British Swords
Swords as symbols of status
Shakespeare’s Restless World is currently being broadcast on BBC Radio 4. Today’s episode Swordplay and Swagger: Rapier and Dagger looks at violence in Shakespeare’s plays and London’s streets.
Toby Capwell, Curator of Arms and Armour, The Wallace Collection
When we think of rapiers we usually imagine the ‘flashing blades’ of Errol Flynn, Douglas Fairbanks, and other Hollywood swashbucklers. The modern understanding of swords is however littered with misconceptions.
Medieval swords are usually stereotyped as heavy and cumbersome while rapiers are thought of as feather-light and lightning-fast. But actually it is just the reverse: medieval swords tend to be very light and agile while real rapiers, at least in the 16th century, tended to be quite heavy and, to an untutored hand, often seem very ungainly.
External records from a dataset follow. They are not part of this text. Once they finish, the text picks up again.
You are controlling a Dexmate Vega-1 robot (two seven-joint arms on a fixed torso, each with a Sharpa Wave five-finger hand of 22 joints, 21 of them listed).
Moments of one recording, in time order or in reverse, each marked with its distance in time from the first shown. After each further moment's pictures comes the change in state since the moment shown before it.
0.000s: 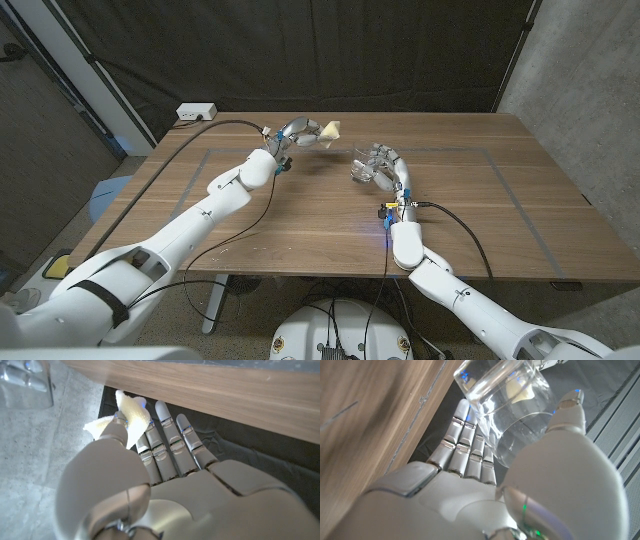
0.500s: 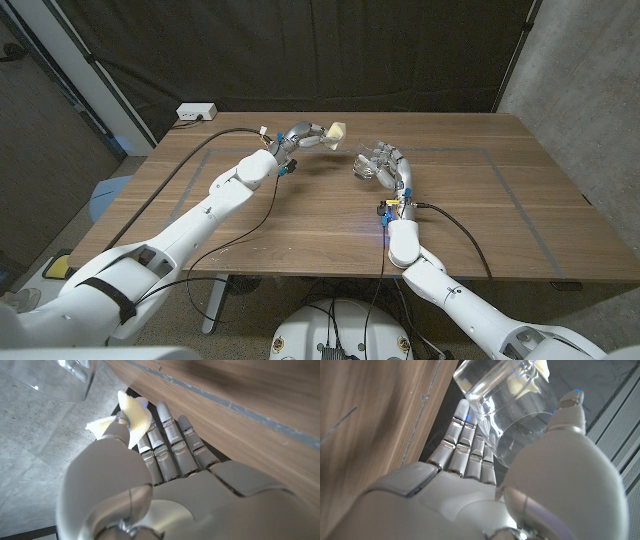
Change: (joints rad) left arm -0.035 -0.033 0.004 0.075 -0.287 -0.006 -0.224; left_hand 0.017 -0.002 0.001 -0.002 -0.003 0.002 0.002 -0.001 0.000 0.009 0.017 0.000 0.013 0.000 0.000 0.019 0.026 -0.014 0.015 0.006 0.005; right arm 0.014 0.065 0.028 0.066 0.050 0.053 0.000; right_hand 0.000 0.000 0.000 0.000 -0.007 0.002 -0.002 -0.002 0.005 0.000 0.000 0.003 -0.002 0.001 0.001 -0.002 0.009 -0.009 -0.002 0.010 0.000
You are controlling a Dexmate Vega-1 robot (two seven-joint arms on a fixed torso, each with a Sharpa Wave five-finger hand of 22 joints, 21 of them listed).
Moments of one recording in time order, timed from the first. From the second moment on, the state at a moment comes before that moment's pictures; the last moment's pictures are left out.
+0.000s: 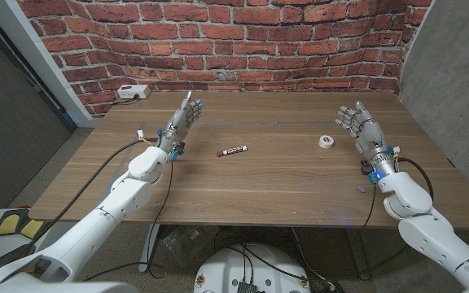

The proper use of any weapon depends on the user being trained in the specific fighting technique which relates to it. A sword is inseparable from the movement style that has been developed for it. Most members of the sword-carrying classes in Elizabethan England would have studied with a fencing master. A Tudor gentleman would go to his fight master on a regular basis, every day if he could afford it, in order to improve and refine his sword-fighting abilities.
This was quite an exclusive thing to do. You had to have the luxury of free time, and you had to be able to pay for it. So the ability to use a rapier to a high standard is an immediate and obvious demonstration of status. It’s something that many in Tudor society aspired to. Many actors – Shakespeare and his contemporaries – were all familiar with swords and sword-fighting to varying degrees.
The rapier was literally a ‘dress sword’ (Sp. espada ropera; ‘sword of the robe’) designed for non-military combat, in duels, street-fights, and street-wise self-defence. It was the very long, thrusting sword of the fashionable urban swordsman (the length of the blade is what made it much blade-heavier than a medieval sword). It was one of the icons of the High Renaissance.
A performance of virtuoso metalworking, a fine rapier was the mark of a cultured sophisticate. It was the work of art than showed him to be an connoisseur, the jewellery object that proclaimed him to be a man of honour, and the weapon with which he would defend that honour, to the death.